» **TASK TO CARRY OUT**
Restate word for word the lines of the records below, starting at the line that contains "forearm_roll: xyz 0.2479" and ending at the line that contains "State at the", with both of those lines included and nothing else.

============

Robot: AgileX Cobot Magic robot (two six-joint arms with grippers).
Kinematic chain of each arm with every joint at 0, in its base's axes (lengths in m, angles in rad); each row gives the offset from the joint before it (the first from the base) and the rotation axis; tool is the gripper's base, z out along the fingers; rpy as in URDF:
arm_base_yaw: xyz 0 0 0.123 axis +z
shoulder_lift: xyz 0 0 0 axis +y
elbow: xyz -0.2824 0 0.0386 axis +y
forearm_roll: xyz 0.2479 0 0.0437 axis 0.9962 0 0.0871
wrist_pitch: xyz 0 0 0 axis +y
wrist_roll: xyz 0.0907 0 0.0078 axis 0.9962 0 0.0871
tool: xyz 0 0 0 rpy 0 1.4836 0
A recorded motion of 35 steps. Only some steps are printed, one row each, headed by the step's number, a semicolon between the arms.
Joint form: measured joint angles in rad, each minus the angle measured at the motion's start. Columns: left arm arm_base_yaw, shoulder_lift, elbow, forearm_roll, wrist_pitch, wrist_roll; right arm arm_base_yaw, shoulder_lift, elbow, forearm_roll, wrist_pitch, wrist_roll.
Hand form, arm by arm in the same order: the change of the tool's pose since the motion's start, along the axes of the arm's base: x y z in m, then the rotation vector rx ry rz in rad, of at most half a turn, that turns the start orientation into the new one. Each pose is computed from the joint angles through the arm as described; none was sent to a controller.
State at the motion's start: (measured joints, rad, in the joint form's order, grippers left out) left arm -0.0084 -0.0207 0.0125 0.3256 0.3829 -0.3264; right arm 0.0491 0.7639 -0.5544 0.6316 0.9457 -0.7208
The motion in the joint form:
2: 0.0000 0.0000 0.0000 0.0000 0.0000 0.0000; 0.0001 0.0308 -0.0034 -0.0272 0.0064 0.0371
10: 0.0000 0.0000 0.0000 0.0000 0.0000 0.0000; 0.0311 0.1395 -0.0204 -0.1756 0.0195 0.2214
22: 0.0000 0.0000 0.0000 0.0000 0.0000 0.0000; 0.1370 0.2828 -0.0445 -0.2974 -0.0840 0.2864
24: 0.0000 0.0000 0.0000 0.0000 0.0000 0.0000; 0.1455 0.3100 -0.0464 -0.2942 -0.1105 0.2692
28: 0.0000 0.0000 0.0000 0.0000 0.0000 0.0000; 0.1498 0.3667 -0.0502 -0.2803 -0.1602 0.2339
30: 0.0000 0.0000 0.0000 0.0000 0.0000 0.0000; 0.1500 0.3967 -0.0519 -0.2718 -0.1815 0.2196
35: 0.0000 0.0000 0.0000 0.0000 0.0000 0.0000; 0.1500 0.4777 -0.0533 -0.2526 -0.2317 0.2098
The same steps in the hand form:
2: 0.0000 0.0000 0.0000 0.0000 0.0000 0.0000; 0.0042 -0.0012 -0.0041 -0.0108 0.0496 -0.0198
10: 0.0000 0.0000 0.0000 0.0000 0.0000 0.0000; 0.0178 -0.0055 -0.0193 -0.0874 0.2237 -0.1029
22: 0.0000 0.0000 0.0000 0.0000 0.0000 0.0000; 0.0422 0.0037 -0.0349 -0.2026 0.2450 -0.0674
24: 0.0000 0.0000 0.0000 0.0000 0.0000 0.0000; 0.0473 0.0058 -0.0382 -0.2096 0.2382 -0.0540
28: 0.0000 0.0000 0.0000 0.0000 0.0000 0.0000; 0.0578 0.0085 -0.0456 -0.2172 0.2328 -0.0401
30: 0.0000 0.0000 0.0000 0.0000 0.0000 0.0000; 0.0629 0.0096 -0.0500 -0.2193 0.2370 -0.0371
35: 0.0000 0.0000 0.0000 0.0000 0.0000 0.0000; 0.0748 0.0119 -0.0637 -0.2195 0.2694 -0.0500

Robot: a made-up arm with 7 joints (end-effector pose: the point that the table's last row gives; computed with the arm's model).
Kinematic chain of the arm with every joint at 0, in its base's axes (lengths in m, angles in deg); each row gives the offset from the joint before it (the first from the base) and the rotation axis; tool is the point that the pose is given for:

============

» **TASK ANSWER**
forearm_roll: xyz 0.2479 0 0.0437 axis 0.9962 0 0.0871
wrist_pitch: xyz 0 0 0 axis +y
wrist_roll: xyz 0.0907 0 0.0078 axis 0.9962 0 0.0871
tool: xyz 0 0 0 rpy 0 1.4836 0
A recorded motion of 35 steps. Only some steps are printed, one row each, headed by the step's number, a semicolon between the arms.
Joint form: measured joint angles in rad, each minus the angle measured at the motion's start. Columns: left arm arm_base_yaw, shoulder_lift, elbow, forearm_roll, wrist_pitch, wrist_roll; right arm arm_base_yaw, shoulder_lift, elbow, forearm_roll, wrist_pitch, wrist_roll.
Hand form, arm by arm in the same order: the change of the tool's pose since the motion's start, along the axes of the arm's base: x y z in m, then the rotation vector rx ry rz in rad, of at most half a turn, that turns the start orientation into the new one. Each pose is computed from the joint angles through the arm as described; none was sent to a controller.
State at the motion's start: (measured joints, rad, in the joint form's order, grippers left out) left arm -0.0084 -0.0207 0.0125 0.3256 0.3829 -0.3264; right arm 0.0491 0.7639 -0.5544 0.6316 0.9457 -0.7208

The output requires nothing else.